Rina merebahkan tubuhnya di atas ranjang, mengenakan handuk tipis setelah mandi. Otot-ototnya terasa kaku setelah seharian bekerja. Bram, suaminya, memperhatikannya dari sofa dengan senyum penuh arti.
“Kayaknya kamu butuh pijatan, Sayang,” ujar Bram dengan suara rendah.
Rina mengangguk, matanya setengah terpejam. “Iya, badan aku pegal semua.”
Tanpa banyak bicara, Bram mengambil minyak pijat dari meja dan duduk di tepi ranjang. Tangan hangatnya mulai membelai punggung Rina, mengoleskan minyak dengan gerakan lembut namun mantap. Rina mendesah pelan, menikmati setiap sentuhan suaminya.

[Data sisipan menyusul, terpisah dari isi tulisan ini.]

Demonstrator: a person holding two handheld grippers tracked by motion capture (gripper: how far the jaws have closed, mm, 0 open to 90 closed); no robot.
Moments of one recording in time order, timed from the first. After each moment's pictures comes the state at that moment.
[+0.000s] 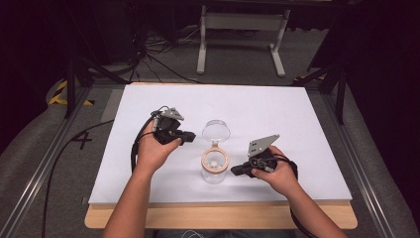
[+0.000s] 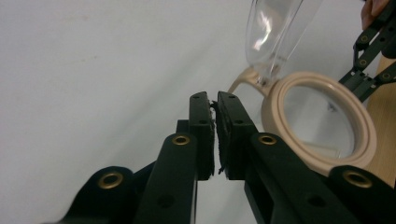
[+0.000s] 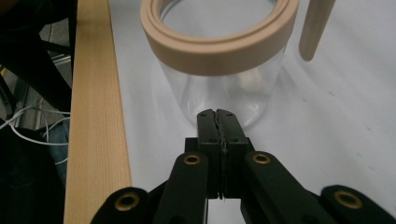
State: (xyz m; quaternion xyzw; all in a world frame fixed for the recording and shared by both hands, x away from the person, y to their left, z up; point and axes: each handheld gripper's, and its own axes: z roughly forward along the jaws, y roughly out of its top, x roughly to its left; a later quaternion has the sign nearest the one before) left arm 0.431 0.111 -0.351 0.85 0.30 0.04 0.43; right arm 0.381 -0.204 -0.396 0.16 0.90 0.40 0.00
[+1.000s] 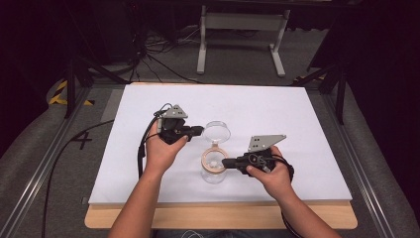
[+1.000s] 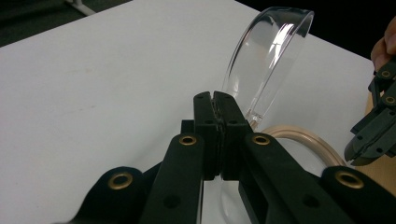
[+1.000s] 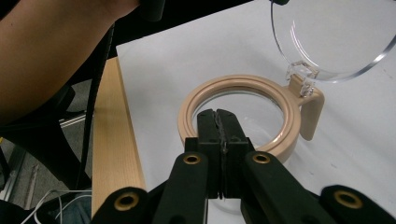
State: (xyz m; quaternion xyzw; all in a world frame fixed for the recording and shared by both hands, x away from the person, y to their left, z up) left arm 0.421 0.098 -0.343 0.82 0.30 0.07 0.48; right arm 0.364 -0.184 -0.372 0.19 0.84 0.50 0.03
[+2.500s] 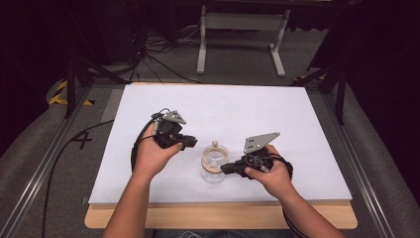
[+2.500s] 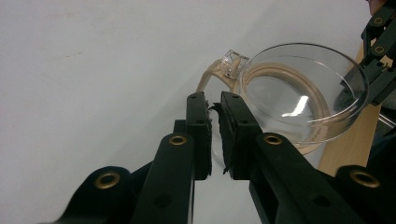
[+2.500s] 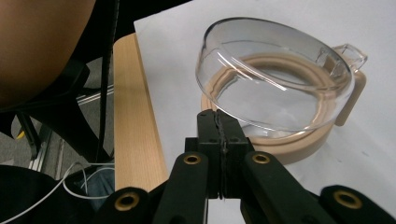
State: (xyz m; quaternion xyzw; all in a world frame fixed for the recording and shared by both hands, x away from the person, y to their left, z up) left arm 0.409 0.109 -0.336 0.87 0.30 0.03 0.40; right arm 0.364 -0.177 -0.370 0.18 0.87 0.46 -0.02
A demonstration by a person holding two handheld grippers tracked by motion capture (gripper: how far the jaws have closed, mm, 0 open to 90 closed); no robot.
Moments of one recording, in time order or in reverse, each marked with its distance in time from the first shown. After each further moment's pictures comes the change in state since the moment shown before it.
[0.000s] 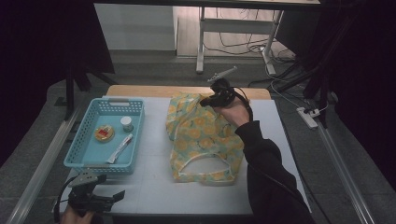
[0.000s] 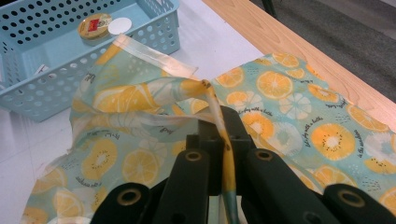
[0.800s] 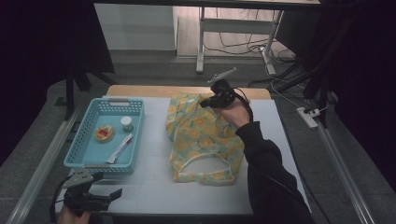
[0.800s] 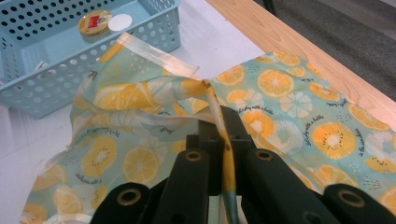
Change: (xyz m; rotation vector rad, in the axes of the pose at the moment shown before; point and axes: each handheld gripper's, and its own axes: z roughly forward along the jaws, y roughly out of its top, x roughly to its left) left arm -0.001 0.006 -0.013 -0.047 0.007 0.032; right arm 0.001 -0.003 0.001 0.005 -0.001 -0.007
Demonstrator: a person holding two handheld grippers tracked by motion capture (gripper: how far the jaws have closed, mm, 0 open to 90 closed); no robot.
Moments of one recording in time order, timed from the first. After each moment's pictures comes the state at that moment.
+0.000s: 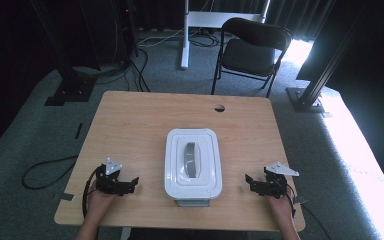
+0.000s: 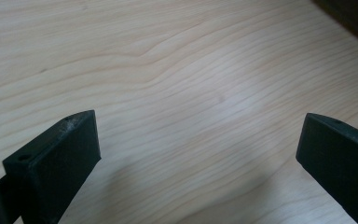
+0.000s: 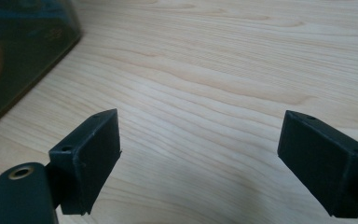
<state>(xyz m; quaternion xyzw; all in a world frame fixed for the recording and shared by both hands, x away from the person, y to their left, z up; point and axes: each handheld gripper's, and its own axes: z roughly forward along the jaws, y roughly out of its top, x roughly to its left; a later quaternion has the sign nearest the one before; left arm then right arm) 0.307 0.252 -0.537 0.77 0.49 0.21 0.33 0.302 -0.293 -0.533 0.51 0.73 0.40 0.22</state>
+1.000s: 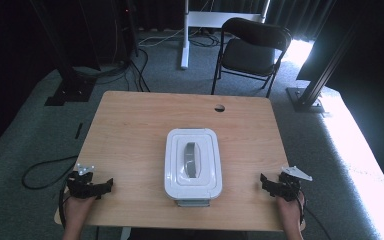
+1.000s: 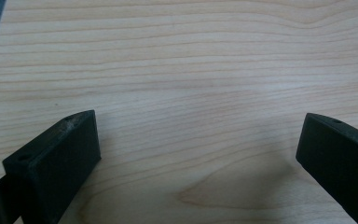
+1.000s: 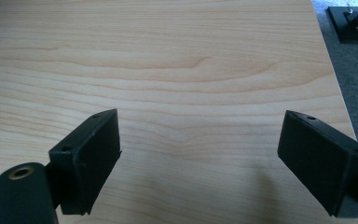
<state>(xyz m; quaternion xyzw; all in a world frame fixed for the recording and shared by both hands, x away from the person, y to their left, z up) 0.294 0.315 -0.542 0.71 0.61 0.22 0.28 0.296 -0.326 -0.542 0.61 0.67 0.35 0.26</state>
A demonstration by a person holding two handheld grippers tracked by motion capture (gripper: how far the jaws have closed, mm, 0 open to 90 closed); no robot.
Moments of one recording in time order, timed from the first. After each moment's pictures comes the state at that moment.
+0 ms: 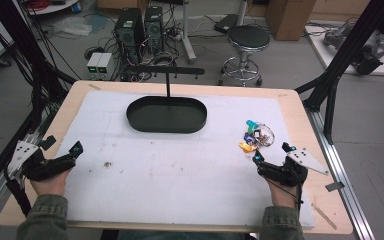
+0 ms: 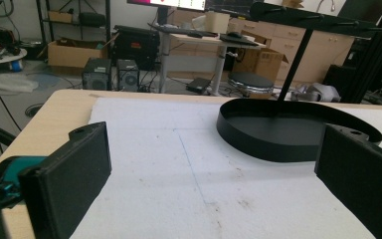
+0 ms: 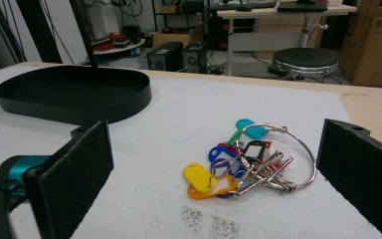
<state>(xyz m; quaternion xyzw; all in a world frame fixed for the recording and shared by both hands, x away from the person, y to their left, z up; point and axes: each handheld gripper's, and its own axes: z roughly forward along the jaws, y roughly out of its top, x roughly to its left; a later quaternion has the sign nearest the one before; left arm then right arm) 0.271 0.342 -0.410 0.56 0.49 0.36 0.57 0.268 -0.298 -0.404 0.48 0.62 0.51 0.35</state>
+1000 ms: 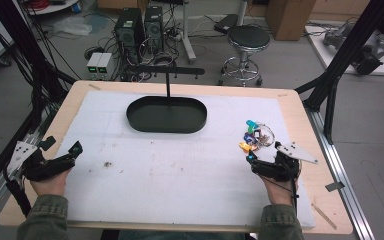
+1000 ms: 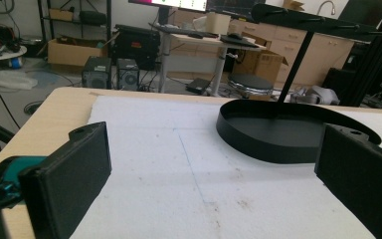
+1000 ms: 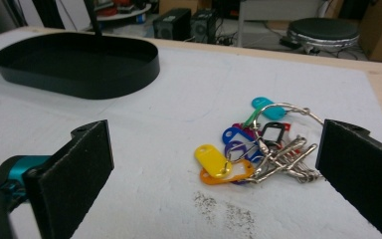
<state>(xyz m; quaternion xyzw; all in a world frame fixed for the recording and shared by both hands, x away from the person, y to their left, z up) 0.270 0.343 -0.411 0.55 0.49 0.36 0.57 0.285 -0.284 -0.404 0.49 0.67 0.47 0.31</state>
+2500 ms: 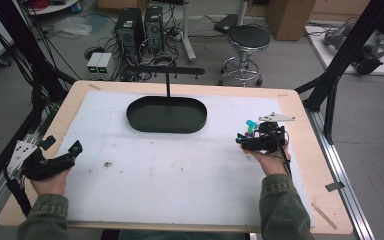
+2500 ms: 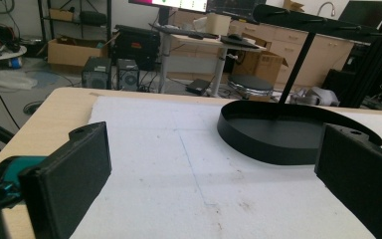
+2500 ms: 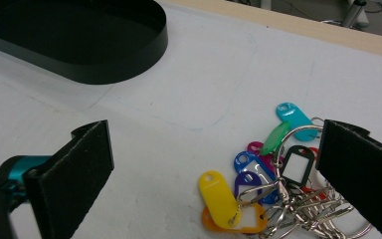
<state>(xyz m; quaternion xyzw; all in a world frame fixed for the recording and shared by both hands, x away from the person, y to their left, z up) 0.272 0.344 -0.412 0.55 0.49 0.35 0.57 0.362 -0.264 -0.374 0.48 0.75 0.38 0.24</state>
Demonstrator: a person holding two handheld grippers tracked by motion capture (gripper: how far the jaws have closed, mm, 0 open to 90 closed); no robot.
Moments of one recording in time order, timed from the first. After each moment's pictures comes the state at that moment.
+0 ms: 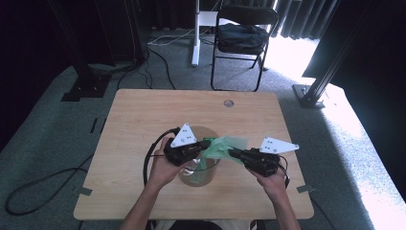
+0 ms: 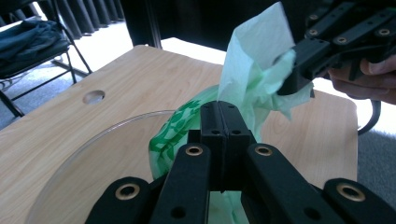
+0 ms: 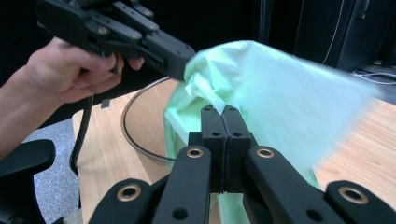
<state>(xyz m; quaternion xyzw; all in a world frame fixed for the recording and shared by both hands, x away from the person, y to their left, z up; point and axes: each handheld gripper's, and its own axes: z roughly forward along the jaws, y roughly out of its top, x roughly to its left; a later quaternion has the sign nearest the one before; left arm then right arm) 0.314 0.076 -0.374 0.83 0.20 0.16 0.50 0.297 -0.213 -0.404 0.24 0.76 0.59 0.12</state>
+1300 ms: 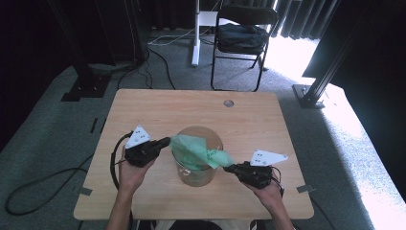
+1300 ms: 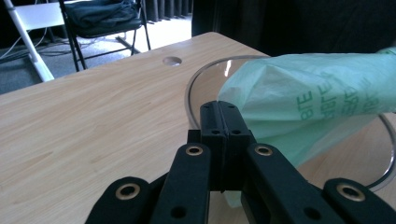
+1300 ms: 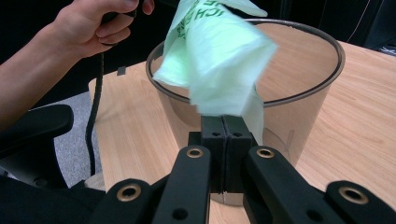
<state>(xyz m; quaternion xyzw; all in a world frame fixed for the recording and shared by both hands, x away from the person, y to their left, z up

Bram tersenyum kecil saat melihat istrinya begitu menikmati pijatan itu. Perlahan, ia meraih ponselnya di atas meja dan mulai merekam. Tak ada niat buruk, hanya ingin mengabadikan momen ini—wajah istrinya yang begitu rileks, tubuhnya yang berkilau di bawah cahaya kamar.
“Aaah… enak banget, Mas…” bisik Rina, menggeliat pelan.
Bram semakin menikmati sensasi ini. Tangannya bergerak lebih pelan, lebih sensual. Jemarinya menelusuri lekuk tubuh istrinya, memberikan pijatan yang lebih dalam, lebih menggoda.
Rina menoleh sedikit, melihat kilatan cahaya dari ponsel suaminya. “Kamu ngapain, Mas?” suaranya lirih, penuh rasa penasaran.
“Buat koleksi pribadi,” jawab Bram dengan senyum menggoda.
Rina tersenyum nakal, lalu berbisik di telinganya. “Kalau gitu, pastikan rekamannya sempurna, ya…”
Bram meletakkan ponselnya di meja dengan posisi menghadap mereka. Malam itu, pijatan sederhana berubah menjadi sesuatu yang jauh lebih panas dan intim.